The Chinese have been relatively quiet since the success of their Shenzhou 7 mission in 2008. They have mentioned that more launches for the Shenzhou series are yet to come, but a definite schedule has not been set. The Russian Phobos Grunt mission is being conducted in cooperation with CNSA. They plan to piggyback an orbiter (Yinghou-1) on the Russian launcher to study the magnetic field and atmosphere of the Red Planet. And finally, CNSA has launched a full-blown lunar exploration program. I would not be surprised to see a launch or two this year.

Japan Aerospace Exploration Agency

The Japanese plan to follow-up the successful test of their own space-based automated transfer vehicle with a supply run to the space station using their second H-II Transfer Vehicle. In May 2010, the Venus Climate Orbiter dubbed Akatsuki/Planet-C will be launched aboard an H-IIA rocket. The spacecraft will settle into orbit around Venus later in the year, turning its science instruments towards the planet to collect atmospheric data. The satellite will join ESA’s Venus Express which has been studying the 2nd planet from Sol since 2005.

The Commercial World

Not to be outdone by governmental agencies, 2010 also promises to be a banner year for commercial spaceflight. Two companies in particular have important projects planned. First up, SpaceX will oversee the first launch of their Falcon 9 rocket. The launch will also be the first flight for the Dragon spacecraft. The goal for Dragon this year is to have a successful docking with ISS, however a human-rated version will soon follow.

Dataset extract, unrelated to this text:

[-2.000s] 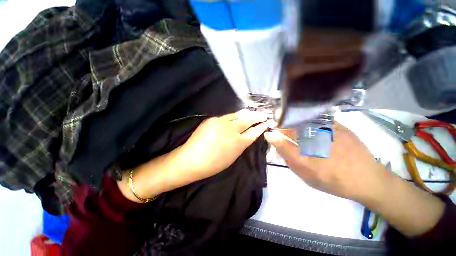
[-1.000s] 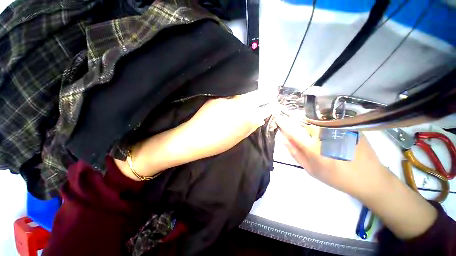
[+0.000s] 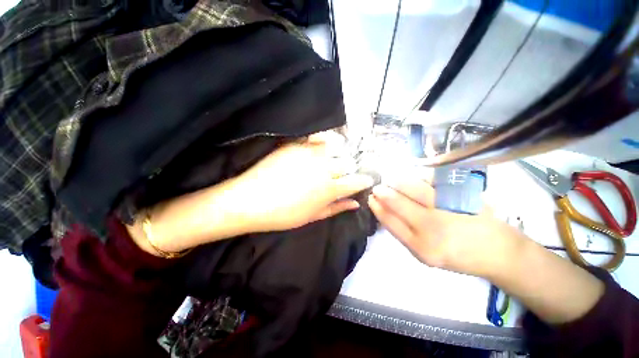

After rolling out the stunningly beautiful White Knight 2, Virgin Galactic is expecting to run through test flights of WK2′s carry-along shipmate, Space Ship 2, in 2010. The only downside to this is that regular flights for the paying public are not scheduled for another two years. However, that is two years it will take for me to even start to save up for the $200K expense.

Summary

It is looking to be a great year for space enthusiasts. Hopefully, as the space highways continue to become more crowded, the competition to be “the first” will help to drive innovation and exploration in human spaceflight. During the height of the Augustine commission’s meetings and presentations, The Planetary Society put out their roadmap for the way forward. I was immediately drawn to their proposed list of space program goals:

  • The first human voyages beyond the Earth-Moon system
  • The first human voyages beyond the gravitational influence of Earth
  • The first human exploration of near-Earth asteroids
  • The first human voyages to another planet, culminating with a Mars landing and safe return to Earth
  • The first human outpost on Mars with self-sustaining power and resources

Let’s see the world’s space programs take on these challenges!